What do you guys think, are there any simaliarities between these concepts and your art?


----------



## Christopher Adamchek (Aug 19, 2020)

My school uses karate in this way


----------



## dvcochran (Aug 21, 2020)

I could only blow up the picture enough to read the title. It is an accurate description for traditional TKD as well. It is an amalgamation of both Japanese and Chinese influences. Of course there is little to no wrestling in TKD but some of the joint manipulation and leverage you learn in wrestling in used.


----------



## Graywalker (Aug 21, 2020)

dvcochran said:


> I could only blow up the picture enough to read the title. It is an accurate description for traditional TKD as well. It is an amalgamation of both Japanese and Chinese influences.

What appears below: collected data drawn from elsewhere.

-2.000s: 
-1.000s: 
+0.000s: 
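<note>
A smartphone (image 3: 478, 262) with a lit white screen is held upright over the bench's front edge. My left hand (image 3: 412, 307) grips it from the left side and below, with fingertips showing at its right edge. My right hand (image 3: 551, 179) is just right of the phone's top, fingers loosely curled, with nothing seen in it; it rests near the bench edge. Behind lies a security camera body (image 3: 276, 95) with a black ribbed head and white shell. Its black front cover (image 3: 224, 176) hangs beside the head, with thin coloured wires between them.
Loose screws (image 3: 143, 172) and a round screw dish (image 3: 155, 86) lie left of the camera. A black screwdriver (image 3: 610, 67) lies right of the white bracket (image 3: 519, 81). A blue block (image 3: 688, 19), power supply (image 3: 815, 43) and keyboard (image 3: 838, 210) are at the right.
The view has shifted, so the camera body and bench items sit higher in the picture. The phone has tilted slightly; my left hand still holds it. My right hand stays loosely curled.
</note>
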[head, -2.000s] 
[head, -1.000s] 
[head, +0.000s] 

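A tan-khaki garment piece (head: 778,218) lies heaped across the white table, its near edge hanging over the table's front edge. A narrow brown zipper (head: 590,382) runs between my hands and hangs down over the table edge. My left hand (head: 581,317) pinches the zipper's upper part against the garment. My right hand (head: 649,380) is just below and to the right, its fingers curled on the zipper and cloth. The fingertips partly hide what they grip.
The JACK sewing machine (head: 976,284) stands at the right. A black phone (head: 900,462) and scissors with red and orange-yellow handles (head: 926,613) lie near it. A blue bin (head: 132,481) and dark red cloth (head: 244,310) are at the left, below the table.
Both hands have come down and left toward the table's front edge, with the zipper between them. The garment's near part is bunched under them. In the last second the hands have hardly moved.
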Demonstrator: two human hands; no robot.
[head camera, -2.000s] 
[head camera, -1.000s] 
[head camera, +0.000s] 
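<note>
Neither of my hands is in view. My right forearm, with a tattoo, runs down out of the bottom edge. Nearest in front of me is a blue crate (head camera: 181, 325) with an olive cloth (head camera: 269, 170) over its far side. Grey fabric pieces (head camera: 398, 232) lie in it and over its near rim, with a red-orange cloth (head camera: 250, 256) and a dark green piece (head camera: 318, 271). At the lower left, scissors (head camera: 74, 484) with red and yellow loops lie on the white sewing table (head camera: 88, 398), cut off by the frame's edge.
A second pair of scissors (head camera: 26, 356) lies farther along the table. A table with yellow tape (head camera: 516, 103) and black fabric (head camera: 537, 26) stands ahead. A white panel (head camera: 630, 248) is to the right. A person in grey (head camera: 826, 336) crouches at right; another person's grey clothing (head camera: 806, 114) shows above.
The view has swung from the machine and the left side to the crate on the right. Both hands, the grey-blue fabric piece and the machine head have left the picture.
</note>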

Of course there is little to no wrestling in TKD but some of the joint manipulation and leverage you learn in wrestling in used.


Yeah unfortunately, the picture in the book was difficult to read as well, I needed a magnifier to read it and it was difficult.

I might transcribe it and then put it up here, in the appropriate forum.


----------



## Hanshi (Aug 23, 2020)

I agree.  Karate is generally a straight line attack.  Somehow along the way I was taught angles and circles which I used in karate.  Since I was small and worked best inside this "fencing" line of attack suited me quite well.


----------